Your therapist's treatment plan is not all bad because a therapist has to learn the basics about how to provide a "safe place" and that the therapist is "a witness" for a patient while the patient discusses their challenges and life experiences.
However, it is also important for a therapist to understand PTSD because when the patient comes in challenged the way you are describing, the therapist should be able to explain it and help you develop not only an understanding of it, but ways to help yourself manage it better, rather then feeding into it unknowingly.
What concerns me about your therapist suggesting that you have other disorders, is she is fishing with you, you don't need that, you need someone who "knows" how to answer your questions, who understands the disorder and can give you the answers and be there to help you work through it.
IMHO, someone who struggles with PTSD feels very lost and they just don't understand "why". The questions you are presenting are "common" questions that a therapist needs to have the ability to answer for you rather then sit there pondering these other disorders which can add to your confusion instead of staying the course of dealing with and understanding the "progression" of the challenging symptoms that PTSD presents. To me that is like someone who presents to a doctor with a broken leg and the doctor starts to suggest it may be a sprain, or your need for better shoes, or a pulled muscle, or you are just exerting yourself too much, well that doesn't address the "real issue" now does it?
It "is" important to have a therapist that is kind and helps you "feel safe" as well as is a person who is calm and listens to you. However, that in itself is not enough with PTSD, because you will be having a lot of questions as you work through it and you need to have the therapist understand each stage and help you keep moving forward even though you are "challenged".
When someone has PTSD, they have experienced something traumatic that has really affected their brain and the way they now look at so many different day to day things they experience in their lives. The person who is challenged with PTSD is much more "sensitive" then before and they really get very confused about it. Well, because of this, there is a stronger and stronger desire to withdraw simply because the person is confused and often fears how they may react in different situations, but also how different situations can affect them to where they suddenly get crippled with anxiety and with that get confused and have a strong urge to "run" or find some place quiet and safe so they can have time to think about "what that confusion they experienced meant".
This confusion can lead to a person having very bad thoughts and being very hard on "self" with frustration and anger and a sense of being "inept to having a normal life" somehow. It is very important a therapist knows how to identify these symptoms and be able to talk their patients through it where the patient feels their therapist "knows what they are dealing with and also knows how to really treat and understand it". One simply cannot have the blind leading the blind with PTSD, it is too challenging for that IMHO.
Alisha, when I had experienced so much loss from my neighbors dog running laps around my horses and ponies at night that lead to them having so many injuries that I never could have ever imagined dealing with, and I lost my favorite one in spite of my efforts to save her, I just broke. My neighbor admitted knowing that their containment system had been malfunctioning and that their dog had been getting out, yet they kept failing to fix it and kept taking chances every time they let it out at night thinking I would not see it on my property.

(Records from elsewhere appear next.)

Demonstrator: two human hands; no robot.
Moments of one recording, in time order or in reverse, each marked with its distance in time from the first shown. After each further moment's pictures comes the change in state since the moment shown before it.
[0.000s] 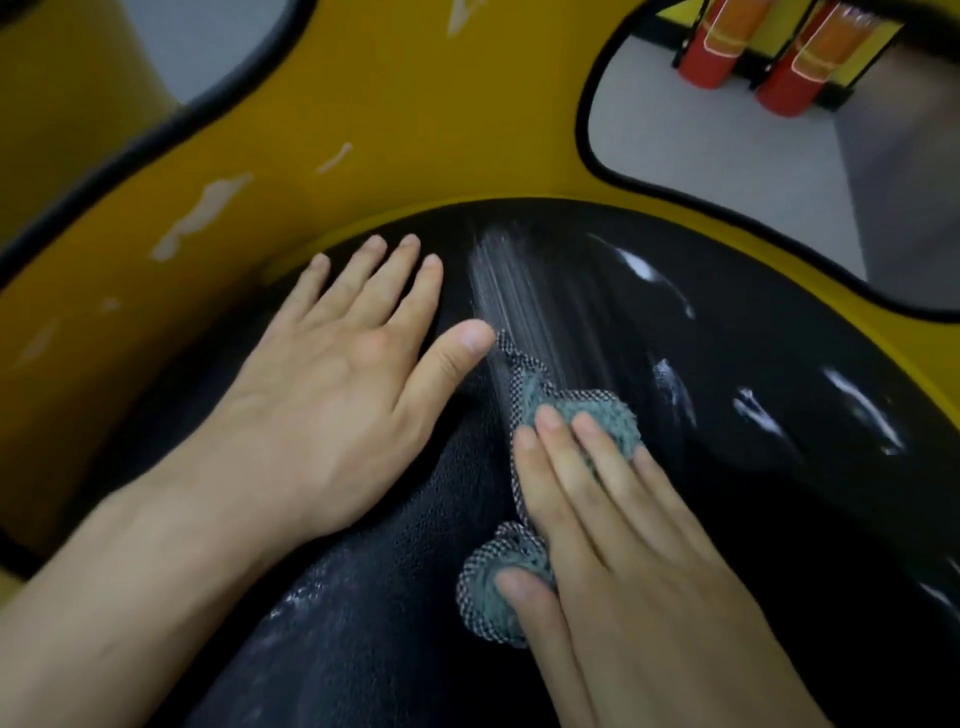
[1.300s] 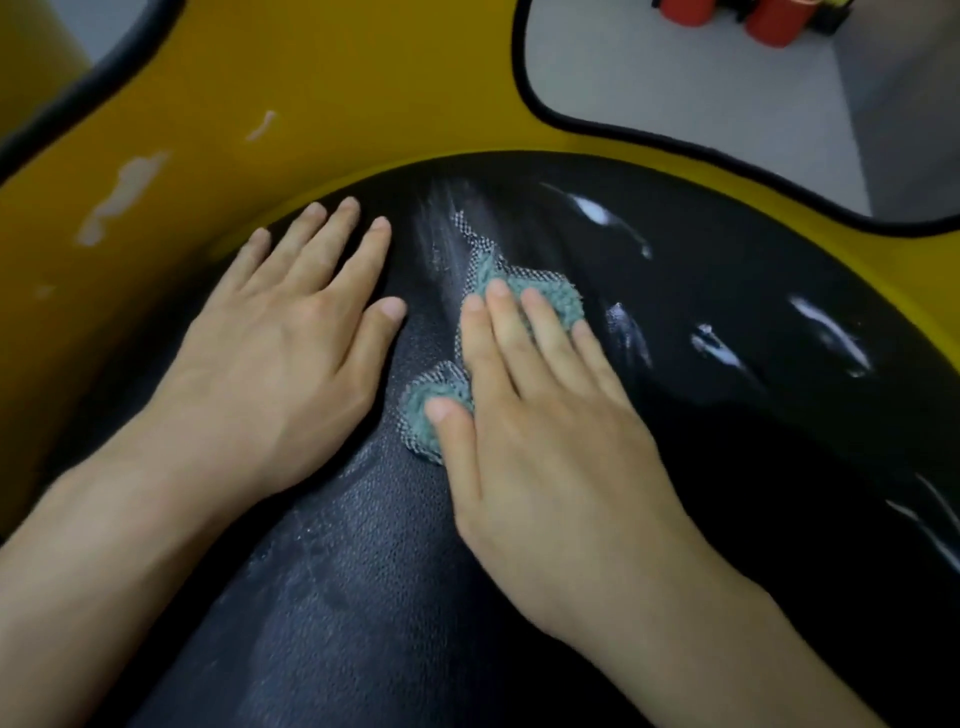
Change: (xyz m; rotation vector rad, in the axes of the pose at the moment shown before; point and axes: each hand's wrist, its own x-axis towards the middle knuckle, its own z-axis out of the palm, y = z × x) left_hand 0.006 -0.009 0.015 0.134 0.111 0.042; right_hand 0.040 -0.005 -0.005 0.139 -0.033 0.184
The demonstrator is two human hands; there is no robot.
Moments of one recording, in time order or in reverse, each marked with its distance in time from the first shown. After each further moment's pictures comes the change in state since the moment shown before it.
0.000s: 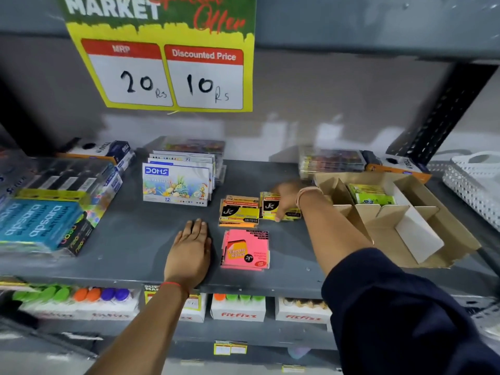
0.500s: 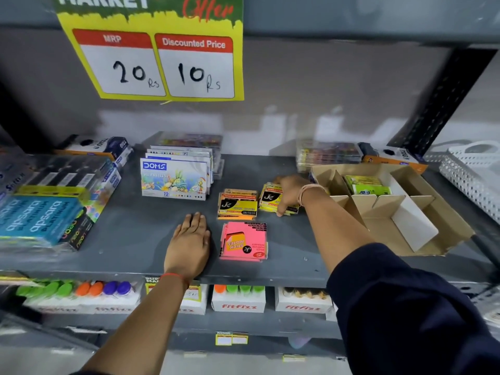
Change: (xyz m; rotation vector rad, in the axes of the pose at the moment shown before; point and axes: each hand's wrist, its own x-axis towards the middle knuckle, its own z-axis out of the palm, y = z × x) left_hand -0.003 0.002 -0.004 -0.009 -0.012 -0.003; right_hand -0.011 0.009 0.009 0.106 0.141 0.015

Well, I was doing nothing but tending to so many injuries for a few months until I was so exhausted and emotionally overwhelmed I broke. I went to a psych ward begging for "rest and grief counseling" because I was so completely overwhelmed. I did not get treated the way I needed at all, instead I was further traumatized, it was awful. I was there for 9 days over the Thanksgiving Holiday, and my family was angry with me and there was no "caring presence" there for me "at all", but instead a cold room, constantly being disturbed every 15 minutes, and surrounded by other people who were "very disturbed and scary". For the past few days I have been having flashbacks and the shakes where I can't get warm, all from that time I was in that place alone, scared, locked into, cold, with no one to comfort me. I also was misdiagnosed, even though I had clearly expressed all the red flags that anyone familiar with "trauma treatment" would know how to treat, which was not the way "I" was treated "at all". I not only have PTSD, but I also struggle with Complicated Grief Disorder. And I only got to finally understand that latter diagnoses in just the past few months. I would be doing so much better had I been treated correctly in the beginning instead of being around people who just did not have the knowledge (even though they were professionals) to recognize the signs and know the proper treatment.
I understand you feel safe with this T, that is important, but it is also important that a therapist really understand "what you are really struggling with" too. If I was in your situation, I would be bringing information about PTSD to this therapist so she would not be "fishing around with other diagnoses" that is not helpful for you.